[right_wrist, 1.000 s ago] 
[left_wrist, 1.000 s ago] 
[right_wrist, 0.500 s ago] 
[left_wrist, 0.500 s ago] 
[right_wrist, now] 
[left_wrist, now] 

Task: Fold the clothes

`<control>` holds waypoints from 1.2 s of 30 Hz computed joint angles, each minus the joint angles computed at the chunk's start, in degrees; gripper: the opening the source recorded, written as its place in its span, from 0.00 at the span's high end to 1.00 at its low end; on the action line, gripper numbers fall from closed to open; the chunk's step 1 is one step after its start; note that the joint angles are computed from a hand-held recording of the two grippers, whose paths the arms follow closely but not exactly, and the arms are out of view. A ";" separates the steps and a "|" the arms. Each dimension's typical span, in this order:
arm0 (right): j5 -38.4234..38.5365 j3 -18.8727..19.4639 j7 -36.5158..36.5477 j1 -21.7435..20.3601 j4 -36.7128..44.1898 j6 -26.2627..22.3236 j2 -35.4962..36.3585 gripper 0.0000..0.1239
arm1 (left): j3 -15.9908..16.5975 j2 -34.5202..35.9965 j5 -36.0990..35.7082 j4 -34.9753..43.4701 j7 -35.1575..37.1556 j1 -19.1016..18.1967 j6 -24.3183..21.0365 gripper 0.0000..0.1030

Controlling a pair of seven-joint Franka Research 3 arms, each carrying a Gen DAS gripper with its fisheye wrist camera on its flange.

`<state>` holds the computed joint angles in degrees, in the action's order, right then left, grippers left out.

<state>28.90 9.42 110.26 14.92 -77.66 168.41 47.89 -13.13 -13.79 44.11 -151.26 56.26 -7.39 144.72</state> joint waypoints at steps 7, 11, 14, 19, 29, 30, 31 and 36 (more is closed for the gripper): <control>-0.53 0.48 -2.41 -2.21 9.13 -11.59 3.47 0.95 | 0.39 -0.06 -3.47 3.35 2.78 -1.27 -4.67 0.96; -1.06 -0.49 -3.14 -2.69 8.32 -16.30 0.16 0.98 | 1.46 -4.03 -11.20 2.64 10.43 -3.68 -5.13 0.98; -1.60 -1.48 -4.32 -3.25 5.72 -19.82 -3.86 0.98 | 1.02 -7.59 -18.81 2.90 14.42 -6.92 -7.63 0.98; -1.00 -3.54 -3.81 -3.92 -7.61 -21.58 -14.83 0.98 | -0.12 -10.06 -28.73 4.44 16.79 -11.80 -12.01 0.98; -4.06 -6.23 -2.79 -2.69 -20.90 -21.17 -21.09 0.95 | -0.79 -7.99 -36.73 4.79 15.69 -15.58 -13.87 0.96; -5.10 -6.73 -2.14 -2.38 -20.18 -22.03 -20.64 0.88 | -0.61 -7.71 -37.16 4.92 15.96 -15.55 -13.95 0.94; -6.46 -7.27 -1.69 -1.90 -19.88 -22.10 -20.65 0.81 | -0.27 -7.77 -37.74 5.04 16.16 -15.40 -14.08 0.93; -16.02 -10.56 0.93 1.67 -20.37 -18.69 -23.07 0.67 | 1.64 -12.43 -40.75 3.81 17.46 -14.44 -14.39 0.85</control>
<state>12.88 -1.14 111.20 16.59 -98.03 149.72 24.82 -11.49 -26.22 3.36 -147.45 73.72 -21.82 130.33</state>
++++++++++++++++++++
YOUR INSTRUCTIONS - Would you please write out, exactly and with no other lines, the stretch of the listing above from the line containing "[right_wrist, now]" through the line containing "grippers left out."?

FINISHED EXERCISE -
[right_wrist, now] 
[left_wrist, now] 

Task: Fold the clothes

`<control>` holds waypoints from 1.2 s of 30 Hz computed joint angles, each minus the joint angles computed at the chunk's start, in degrees; gripper: the opening the source recorded, written as its place in its span, from 0.00 at the span's high end to 1.00 at its low end; on the action line, gripper numbers fall from closed to open; the chunk's step 1 is one step after its start; note that the joint angles are computed from a hand-held recording of the two grippers, whose paths the arms follow closely but not exactly, and the arms are out of view. A ";" separates the steps and a "|" the arms. Each dimension's typical span, in this order:
arm0 (right): j5 -38.4234..38.5365 j3 -18.8727..19.4639 j7 -36.5158..36.5477 j1 -21.7435..20.3601 j4 -36.7128..44.1898 j6 -26.2627..22.3236 j2 -35.4962..36.3585 gripper 0.0000..0.1239
arm1 (left): j3 -15.9908..16.5975 j2 -34.5202..35.9965 j5 -36.0990..35.7082 j4 -34.9753..43.4701 j7 -35.1575..37.1556 j1 -19.1016..18.1967 j6 -24.3183..21.0365 gripper 0.0000..0.1030

Controlling a pair of seven-joint Franka Research 3 arms, each carrying a Gen DAS gripper with its fisheye wrist camera on its flange.

`<state>` holds the computed joint angles in degrees, in the action's order, right then left, grippers left out.

Work on the exercise is complete.